The execution of Gaddafi, after he was found in a drain in the ruins of Sirte, was a signal for general rejoicing by 'rebel forces.' Their final victory came after months of bitter struggle. The Libyan people now hope that the revolution will herald a new beginning of democracy, freedom and a better life for all.

For 42 years Gaddafi's eccentricities shaped and warped Libya into what became known as a 'rogue state' with a unique economic, social and political structure. The original impulse for Gaddafi's coup against the King in 1969 was the pan-Arabic nationalism of Egypt's revolutionary President Gamal Abdel Nasser. The resources of the Arabs and North Africans would belong to the people. The imperialist powers and their stooges would be expelled and the peoples of the region would unite into a single state that would follow neither Washington nor Moscow.

Gaddafi set up a system of rule that was based on an economic foundation of public ownership of oil and gas, and where political power was in the hands of popular committees. Most small-scale enterprises were run by as co-ops and until recently 75% of the Libyan workforce worked for the state. This created an economic system controlled by a proportionately huge bureaucracy, only a small proportion of whom were engaged in productive activity. Immigrant labourers did much of the productive work.

A cradle to the grave welfare system like that in Cuba, or in pre-1989 Eastern Europe was established. The system created was one of general dependency on state employment and fear of the repressive reach of the state.

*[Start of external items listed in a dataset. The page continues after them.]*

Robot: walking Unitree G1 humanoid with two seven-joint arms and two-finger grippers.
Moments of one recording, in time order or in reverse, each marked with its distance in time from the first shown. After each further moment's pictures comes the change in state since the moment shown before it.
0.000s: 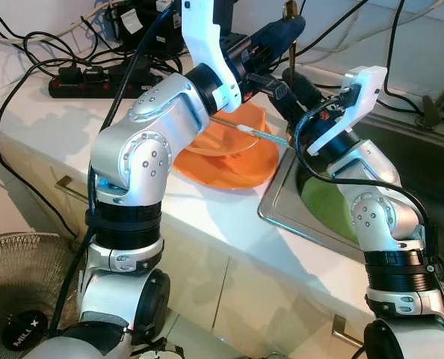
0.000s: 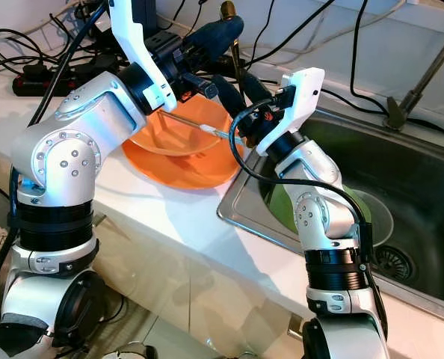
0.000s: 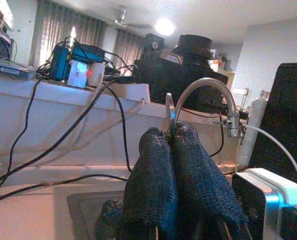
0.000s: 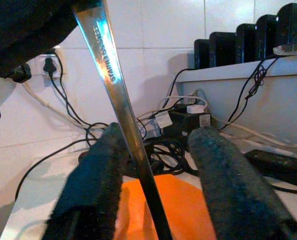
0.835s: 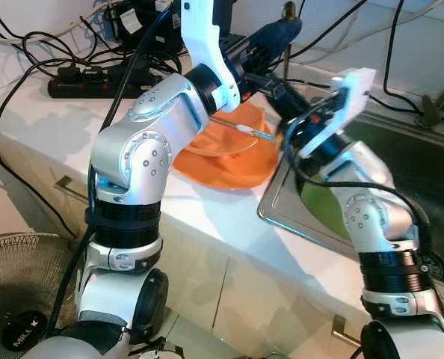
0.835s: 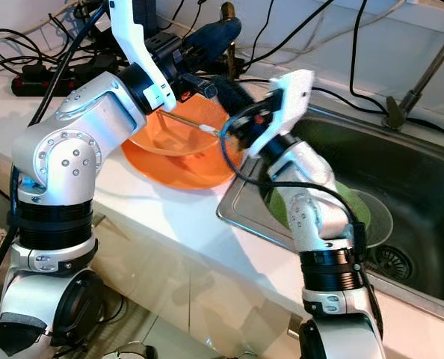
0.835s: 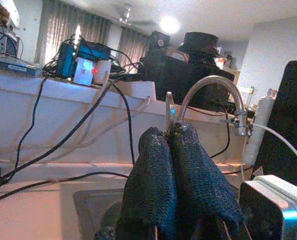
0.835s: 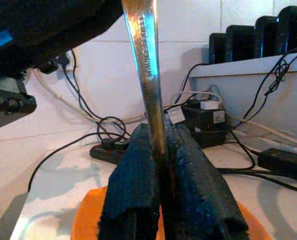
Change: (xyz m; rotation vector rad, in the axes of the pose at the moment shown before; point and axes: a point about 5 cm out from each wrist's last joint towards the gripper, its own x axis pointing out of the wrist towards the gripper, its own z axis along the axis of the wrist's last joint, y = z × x) left arm 0.000 0.004 -0.002 0.007 0.005 0.023; right arm 0.005 0.010 -0.006 -0.002 0.020 0.046
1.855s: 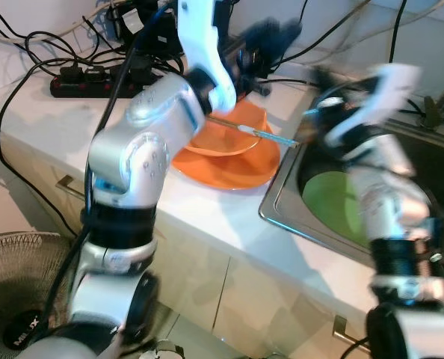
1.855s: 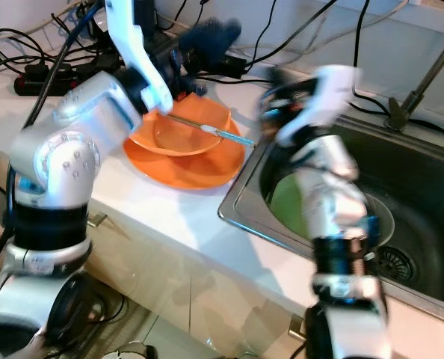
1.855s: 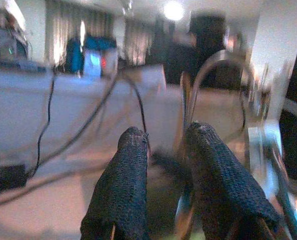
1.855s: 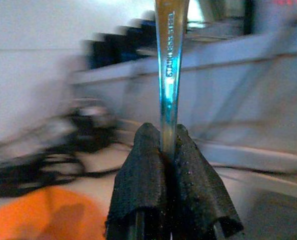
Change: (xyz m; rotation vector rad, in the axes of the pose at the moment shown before) left arm -0.009 0.006 -0.015 0.124 0.072 0.010; right arm -0.023 -0.071 0.013 -0.072 -0.027 -0.510
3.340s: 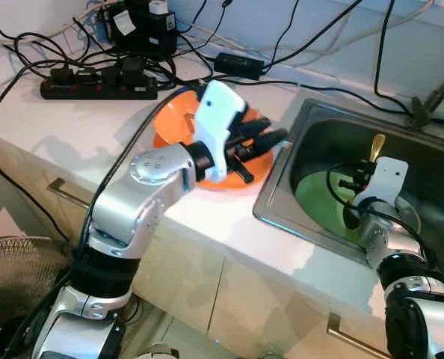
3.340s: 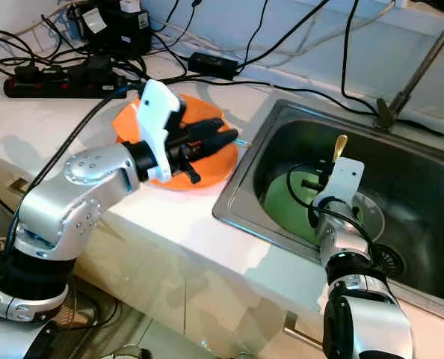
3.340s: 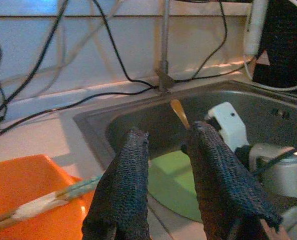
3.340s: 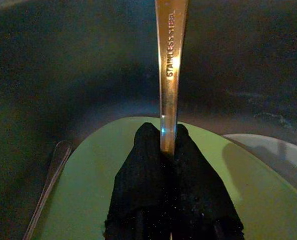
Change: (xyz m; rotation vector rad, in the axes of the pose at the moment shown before) left arm -0.029 -0.014 -0.060 0.106 0.251 -0.106; right arm -0.071 -0.090 -0.120 -0.152 0.527 -0.557
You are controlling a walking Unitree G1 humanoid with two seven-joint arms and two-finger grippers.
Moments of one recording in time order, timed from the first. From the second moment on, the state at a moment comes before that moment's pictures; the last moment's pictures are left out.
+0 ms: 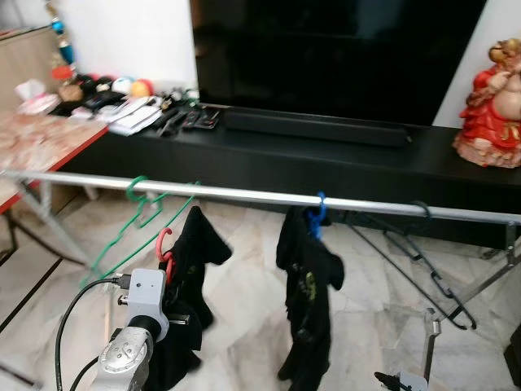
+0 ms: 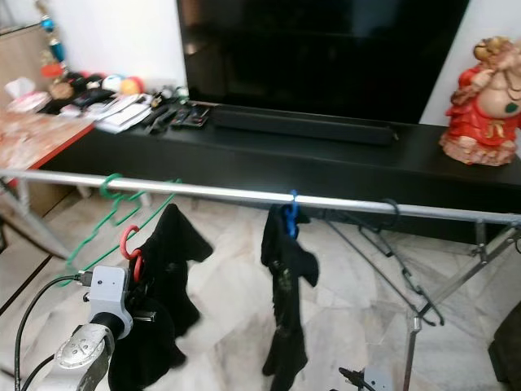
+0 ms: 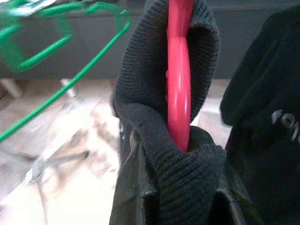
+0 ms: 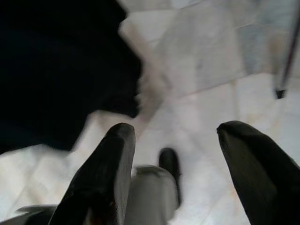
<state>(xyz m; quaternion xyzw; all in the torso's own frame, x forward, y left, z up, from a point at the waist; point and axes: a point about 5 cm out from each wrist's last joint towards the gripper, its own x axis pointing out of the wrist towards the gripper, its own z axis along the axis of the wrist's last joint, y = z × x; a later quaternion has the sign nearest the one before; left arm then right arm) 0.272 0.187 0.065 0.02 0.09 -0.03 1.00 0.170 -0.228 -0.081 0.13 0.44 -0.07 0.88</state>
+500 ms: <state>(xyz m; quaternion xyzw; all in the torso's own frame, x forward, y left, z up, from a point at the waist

The popular committees made peripheral decisions, while Gaddafi and his entourage of military, family and tribal allies exercised real power and made all major decisions, which the committees would then endorse.

The ideological system developed in Gaddafi's Green Book merged socialist, nationalist, anarchist and Islamic ideas, but fundamentally acted to justify this system of informal cliquish control over the official organs of 'popular power'. Gaddafi ruled over competing elites, leaning at one moment on one group to push through his policies, then on different group to push through another policy.